What this task involves: Go through the entries and copy every line that has the string "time" in it.

Records for processing:
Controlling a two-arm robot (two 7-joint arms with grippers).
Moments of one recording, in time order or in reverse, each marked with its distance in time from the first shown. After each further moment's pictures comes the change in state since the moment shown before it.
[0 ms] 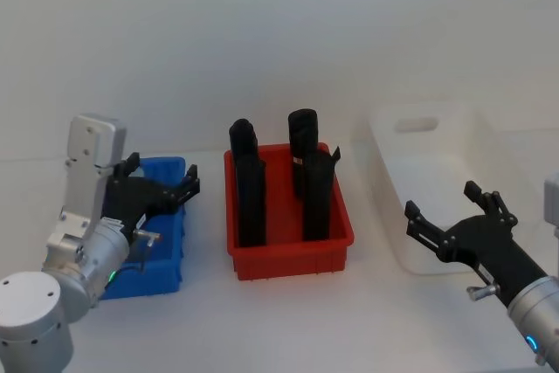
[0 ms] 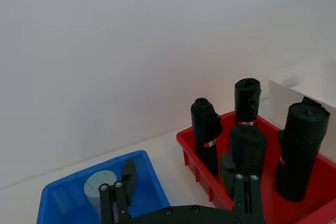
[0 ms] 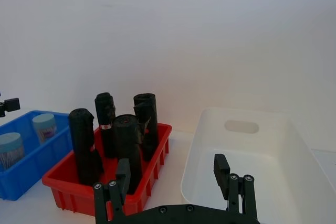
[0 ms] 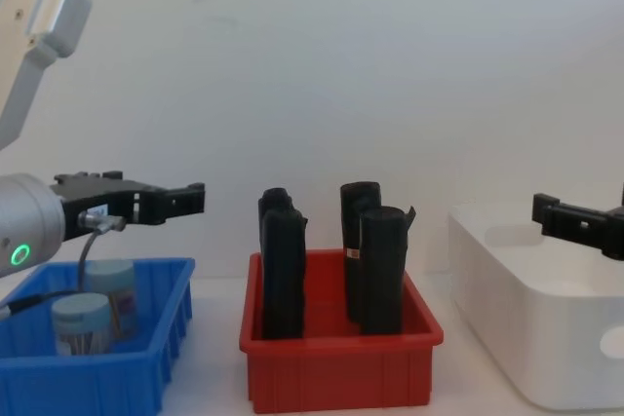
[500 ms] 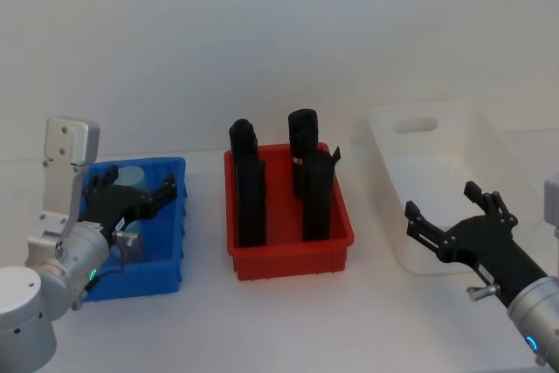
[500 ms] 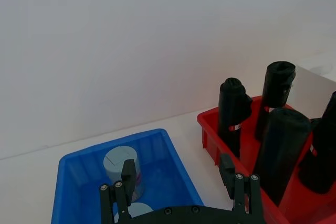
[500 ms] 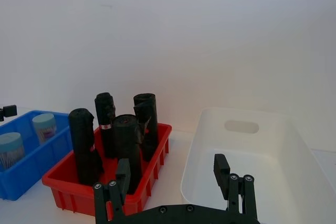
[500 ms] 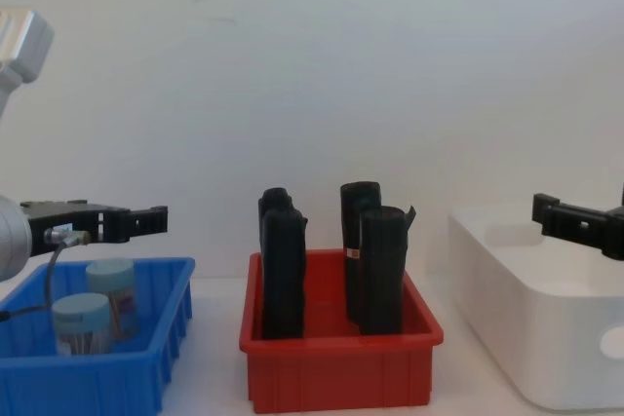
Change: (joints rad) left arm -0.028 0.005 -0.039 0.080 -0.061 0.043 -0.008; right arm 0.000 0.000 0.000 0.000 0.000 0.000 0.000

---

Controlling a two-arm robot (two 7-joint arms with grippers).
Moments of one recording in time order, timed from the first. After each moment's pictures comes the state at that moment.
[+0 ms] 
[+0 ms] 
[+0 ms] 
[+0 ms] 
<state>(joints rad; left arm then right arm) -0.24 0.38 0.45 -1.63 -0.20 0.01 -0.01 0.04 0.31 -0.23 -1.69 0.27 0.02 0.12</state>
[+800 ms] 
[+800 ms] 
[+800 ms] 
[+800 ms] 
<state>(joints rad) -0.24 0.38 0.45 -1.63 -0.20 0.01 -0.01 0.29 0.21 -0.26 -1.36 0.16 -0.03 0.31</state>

Exercise output:
Moments of one recording, in time order or in reverse, each marked with its distance in time from the first shown. After each further moment's pictures comes the change in state since the moment shown before it.
Moments of one recording in time order, timed from the first. After each moment's pictures comes the state at that moment.

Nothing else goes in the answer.